| What is needed |
In the data below, the answer is the run of lines from the line containing "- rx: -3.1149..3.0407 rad" through the line containing "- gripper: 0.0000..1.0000", both included; print it exactly and nothing else.

| Data to process |
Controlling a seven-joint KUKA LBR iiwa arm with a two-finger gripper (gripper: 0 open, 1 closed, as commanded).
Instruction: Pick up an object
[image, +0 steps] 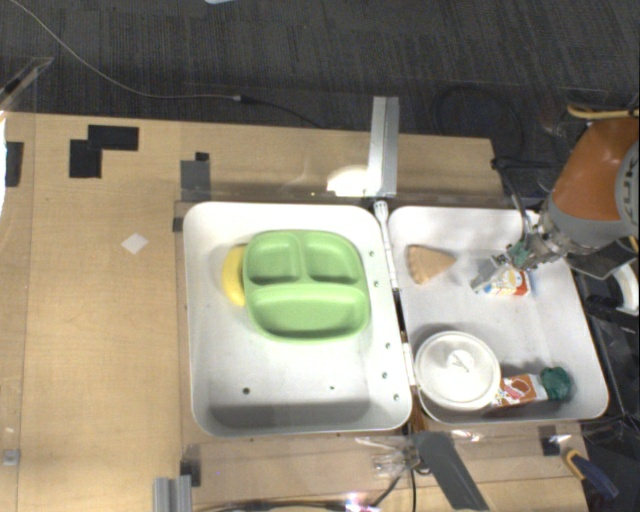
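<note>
the gripper (508, 262) hangs low in the right bin (575, 310), over a small white packet (503, 285), maybe touching it; whether it grips it, i cannot tell. left of it lies a tan wedge (429, 263), below it a white bowl (457, 368) and a bottle (530, 386).

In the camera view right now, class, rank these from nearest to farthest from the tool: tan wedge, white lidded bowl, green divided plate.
Measured from the tool:
1. Tan wedge, right bin, toward the divider.
2. White lidded bowl, right bin's front.
3. Green divided plate, left bin.
</note>
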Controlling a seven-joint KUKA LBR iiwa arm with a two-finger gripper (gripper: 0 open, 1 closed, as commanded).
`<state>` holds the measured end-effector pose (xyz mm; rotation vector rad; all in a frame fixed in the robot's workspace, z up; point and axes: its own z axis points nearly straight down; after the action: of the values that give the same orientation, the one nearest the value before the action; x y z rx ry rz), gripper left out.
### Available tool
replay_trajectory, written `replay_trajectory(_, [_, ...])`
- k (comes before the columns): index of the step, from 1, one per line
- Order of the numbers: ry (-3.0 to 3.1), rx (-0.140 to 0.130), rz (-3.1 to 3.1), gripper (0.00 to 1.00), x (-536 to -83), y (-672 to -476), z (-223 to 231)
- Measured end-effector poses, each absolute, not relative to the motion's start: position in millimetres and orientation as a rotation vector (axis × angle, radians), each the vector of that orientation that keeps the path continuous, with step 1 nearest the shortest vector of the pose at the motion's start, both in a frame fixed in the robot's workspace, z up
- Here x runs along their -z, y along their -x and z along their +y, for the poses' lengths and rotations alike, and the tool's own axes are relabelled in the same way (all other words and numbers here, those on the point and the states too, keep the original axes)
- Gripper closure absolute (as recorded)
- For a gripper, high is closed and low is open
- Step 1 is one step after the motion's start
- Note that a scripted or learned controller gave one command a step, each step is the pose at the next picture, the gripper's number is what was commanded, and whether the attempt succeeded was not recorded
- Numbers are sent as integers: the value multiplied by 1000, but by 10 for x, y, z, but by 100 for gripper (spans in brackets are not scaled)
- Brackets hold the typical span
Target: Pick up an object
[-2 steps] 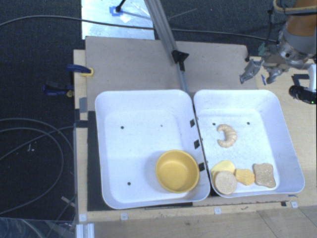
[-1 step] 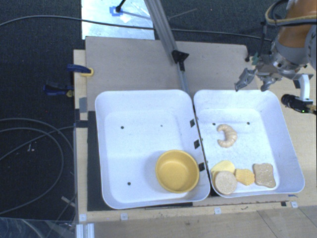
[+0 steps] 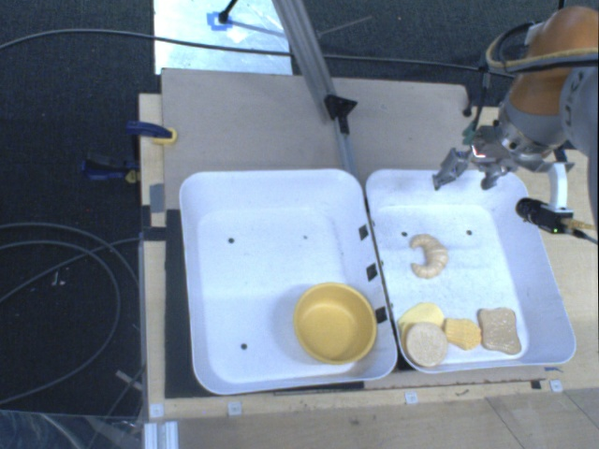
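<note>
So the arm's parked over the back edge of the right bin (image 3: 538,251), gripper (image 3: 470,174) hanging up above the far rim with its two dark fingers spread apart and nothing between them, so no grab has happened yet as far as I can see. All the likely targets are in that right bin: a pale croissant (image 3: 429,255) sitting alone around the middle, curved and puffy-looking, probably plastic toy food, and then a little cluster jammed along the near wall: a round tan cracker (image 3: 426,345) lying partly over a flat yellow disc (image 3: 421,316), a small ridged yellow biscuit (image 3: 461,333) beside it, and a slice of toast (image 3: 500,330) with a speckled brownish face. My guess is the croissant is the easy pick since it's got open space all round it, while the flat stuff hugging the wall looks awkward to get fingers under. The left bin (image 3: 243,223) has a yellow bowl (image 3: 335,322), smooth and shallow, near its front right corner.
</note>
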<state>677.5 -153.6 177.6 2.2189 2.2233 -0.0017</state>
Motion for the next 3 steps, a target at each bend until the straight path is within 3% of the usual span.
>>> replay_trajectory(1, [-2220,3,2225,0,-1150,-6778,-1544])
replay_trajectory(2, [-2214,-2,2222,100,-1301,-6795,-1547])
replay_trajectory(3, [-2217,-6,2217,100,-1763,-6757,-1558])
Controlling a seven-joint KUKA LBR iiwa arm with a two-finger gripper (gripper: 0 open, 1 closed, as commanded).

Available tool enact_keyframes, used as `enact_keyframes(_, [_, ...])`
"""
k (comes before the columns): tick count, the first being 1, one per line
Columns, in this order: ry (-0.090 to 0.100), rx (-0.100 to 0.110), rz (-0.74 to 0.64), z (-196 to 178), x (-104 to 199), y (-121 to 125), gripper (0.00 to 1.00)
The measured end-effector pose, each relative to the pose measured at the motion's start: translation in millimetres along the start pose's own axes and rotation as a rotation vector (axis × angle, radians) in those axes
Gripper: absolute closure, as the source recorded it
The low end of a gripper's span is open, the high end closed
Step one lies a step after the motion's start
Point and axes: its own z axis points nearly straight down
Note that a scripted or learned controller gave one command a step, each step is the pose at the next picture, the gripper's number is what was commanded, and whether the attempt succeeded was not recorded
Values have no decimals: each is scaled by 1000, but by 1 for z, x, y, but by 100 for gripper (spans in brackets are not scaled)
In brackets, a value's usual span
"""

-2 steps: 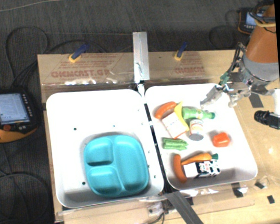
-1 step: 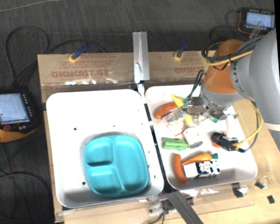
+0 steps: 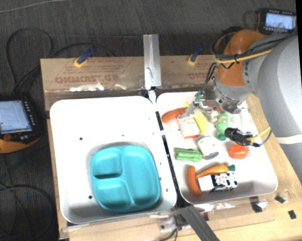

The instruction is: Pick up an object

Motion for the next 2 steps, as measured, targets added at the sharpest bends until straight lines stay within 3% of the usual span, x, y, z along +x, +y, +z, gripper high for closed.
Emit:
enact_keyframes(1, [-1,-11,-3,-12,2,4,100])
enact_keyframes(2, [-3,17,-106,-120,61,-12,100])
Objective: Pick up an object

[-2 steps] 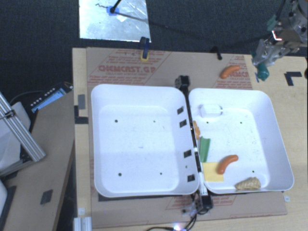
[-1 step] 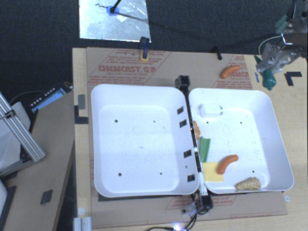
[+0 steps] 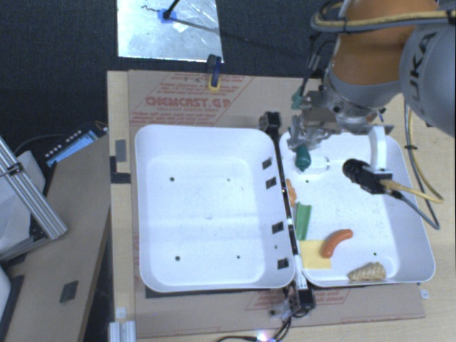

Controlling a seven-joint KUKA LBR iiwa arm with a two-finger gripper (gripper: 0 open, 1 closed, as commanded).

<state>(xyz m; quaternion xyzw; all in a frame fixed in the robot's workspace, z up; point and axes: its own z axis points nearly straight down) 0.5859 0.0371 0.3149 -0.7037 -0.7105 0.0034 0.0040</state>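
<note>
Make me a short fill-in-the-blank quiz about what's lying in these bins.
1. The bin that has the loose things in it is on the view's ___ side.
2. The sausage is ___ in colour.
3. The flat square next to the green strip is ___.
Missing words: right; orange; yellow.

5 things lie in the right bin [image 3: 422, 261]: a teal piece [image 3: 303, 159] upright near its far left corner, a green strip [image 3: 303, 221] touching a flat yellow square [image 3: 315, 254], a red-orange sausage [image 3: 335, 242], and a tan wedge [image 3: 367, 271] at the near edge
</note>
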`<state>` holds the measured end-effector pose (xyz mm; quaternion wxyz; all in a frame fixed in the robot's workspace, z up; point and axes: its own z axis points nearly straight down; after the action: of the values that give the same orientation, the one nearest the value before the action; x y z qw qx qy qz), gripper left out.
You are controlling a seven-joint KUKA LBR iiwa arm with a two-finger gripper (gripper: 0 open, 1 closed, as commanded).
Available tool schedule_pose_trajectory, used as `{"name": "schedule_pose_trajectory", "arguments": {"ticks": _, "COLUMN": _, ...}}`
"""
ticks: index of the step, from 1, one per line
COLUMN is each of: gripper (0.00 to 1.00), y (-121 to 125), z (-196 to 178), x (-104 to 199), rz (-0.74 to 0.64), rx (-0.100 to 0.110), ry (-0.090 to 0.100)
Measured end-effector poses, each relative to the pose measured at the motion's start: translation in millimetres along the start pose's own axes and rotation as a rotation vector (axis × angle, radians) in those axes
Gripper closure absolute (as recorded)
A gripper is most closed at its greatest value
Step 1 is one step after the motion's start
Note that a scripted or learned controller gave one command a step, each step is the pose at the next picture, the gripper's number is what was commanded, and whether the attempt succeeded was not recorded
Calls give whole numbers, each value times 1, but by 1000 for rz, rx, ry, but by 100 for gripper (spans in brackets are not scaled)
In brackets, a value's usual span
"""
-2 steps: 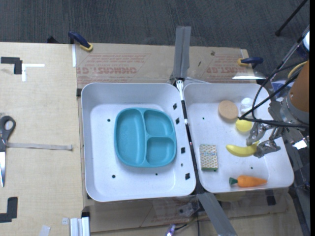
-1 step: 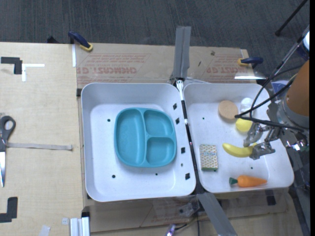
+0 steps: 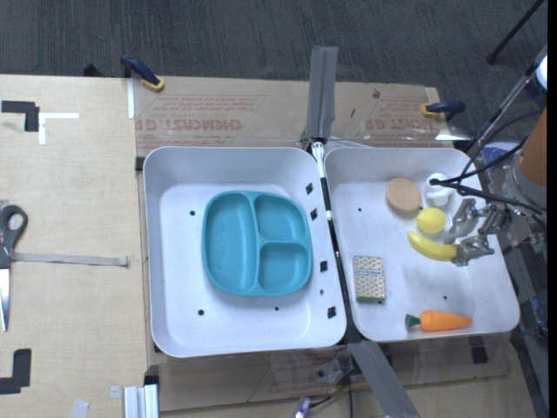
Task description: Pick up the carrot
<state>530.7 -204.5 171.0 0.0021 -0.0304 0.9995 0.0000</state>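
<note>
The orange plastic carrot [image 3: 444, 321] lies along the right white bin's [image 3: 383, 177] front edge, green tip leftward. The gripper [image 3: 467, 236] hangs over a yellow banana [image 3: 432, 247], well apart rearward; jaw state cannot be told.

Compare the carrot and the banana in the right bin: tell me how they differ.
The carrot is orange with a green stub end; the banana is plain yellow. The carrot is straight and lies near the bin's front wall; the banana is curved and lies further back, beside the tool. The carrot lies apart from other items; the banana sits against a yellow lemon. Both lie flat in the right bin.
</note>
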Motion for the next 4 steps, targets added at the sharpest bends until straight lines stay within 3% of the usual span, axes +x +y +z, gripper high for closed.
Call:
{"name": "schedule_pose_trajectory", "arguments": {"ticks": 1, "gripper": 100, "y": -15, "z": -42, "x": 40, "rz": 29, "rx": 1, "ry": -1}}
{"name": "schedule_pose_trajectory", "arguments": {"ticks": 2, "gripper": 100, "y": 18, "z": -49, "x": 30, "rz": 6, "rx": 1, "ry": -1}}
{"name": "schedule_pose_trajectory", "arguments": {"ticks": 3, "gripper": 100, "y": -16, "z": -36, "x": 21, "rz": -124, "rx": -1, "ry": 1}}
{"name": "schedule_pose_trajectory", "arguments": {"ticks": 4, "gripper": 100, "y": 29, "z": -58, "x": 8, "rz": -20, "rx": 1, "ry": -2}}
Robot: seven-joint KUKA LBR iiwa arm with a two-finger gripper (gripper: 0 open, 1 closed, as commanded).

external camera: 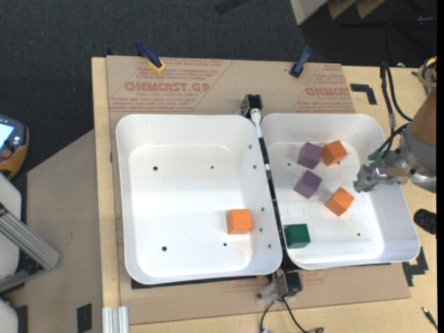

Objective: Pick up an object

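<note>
It was a robotics lab: a clamped cardboard-covered tabletop (208, 82), white bins (139, 144), loose cables (392, 96), dark carpet (69, 19).

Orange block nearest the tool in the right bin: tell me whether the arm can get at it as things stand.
Probably yes. The tool sits just right of that orange block, with bare bin floor between them. The purple block and green block lie farther left, apart from it.
</note>
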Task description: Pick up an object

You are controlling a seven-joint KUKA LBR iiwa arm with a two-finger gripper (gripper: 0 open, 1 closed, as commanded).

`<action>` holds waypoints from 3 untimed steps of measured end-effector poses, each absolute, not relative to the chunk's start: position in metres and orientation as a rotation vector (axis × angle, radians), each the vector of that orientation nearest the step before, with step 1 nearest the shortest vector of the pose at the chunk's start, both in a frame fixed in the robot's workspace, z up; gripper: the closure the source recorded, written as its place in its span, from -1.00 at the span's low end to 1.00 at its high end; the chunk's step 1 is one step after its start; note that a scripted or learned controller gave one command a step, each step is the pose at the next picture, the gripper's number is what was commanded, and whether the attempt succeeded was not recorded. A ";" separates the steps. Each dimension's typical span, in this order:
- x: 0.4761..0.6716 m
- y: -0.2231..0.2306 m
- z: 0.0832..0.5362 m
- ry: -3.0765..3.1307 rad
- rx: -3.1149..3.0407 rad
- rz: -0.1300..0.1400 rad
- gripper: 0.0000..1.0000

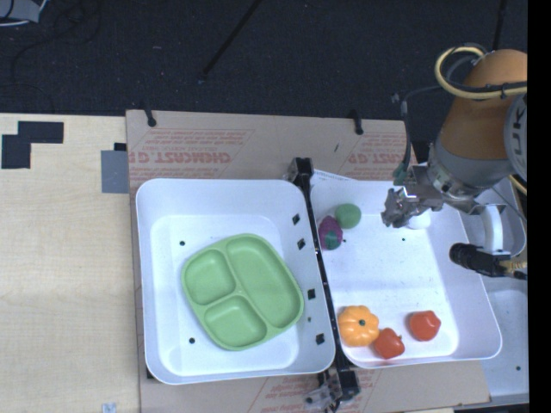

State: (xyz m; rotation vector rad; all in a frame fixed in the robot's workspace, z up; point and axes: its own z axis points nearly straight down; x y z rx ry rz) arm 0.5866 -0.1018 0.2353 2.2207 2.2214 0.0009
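Hovering over right bin (482,317): pincer (403,211), finger state unclear; round green ball (349,215) beside purple-magenta toy (330,231).

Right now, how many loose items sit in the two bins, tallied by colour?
Green: 2, the divided plate in the left bin and a small ball in the right bin
Purple: 1
Orange: 1, the pumpkin-shaped piece
Red: 2
Total: 6
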 end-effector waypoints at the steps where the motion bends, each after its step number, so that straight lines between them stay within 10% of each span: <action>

| Your response |
- rx: -3.1149..3.0407 rad
- rz: -0.1300..0.1400 rad
- gripper: 0.0000..1.0000

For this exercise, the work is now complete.